Task brief: Starting at the line that contains "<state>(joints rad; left", return each line exactly as written until the listing below ends, and return no other line.

Collected data:
_ _ _ _ _
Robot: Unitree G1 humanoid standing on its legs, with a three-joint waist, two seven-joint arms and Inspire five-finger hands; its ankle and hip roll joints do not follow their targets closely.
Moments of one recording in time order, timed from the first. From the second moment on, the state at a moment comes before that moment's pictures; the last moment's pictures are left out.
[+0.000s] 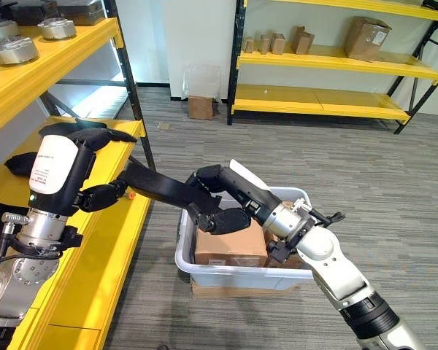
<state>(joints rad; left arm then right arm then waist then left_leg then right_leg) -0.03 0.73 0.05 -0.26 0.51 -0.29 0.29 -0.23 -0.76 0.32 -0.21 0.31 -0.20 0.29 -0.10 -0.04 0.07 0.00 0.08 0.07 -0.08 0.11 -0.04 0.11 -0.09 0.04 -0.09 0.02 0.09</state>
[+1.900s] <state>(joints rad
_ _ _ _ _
Solution to the exercise:
<state>(joints rad; left arm then right arm then waist then left_leg then right_leg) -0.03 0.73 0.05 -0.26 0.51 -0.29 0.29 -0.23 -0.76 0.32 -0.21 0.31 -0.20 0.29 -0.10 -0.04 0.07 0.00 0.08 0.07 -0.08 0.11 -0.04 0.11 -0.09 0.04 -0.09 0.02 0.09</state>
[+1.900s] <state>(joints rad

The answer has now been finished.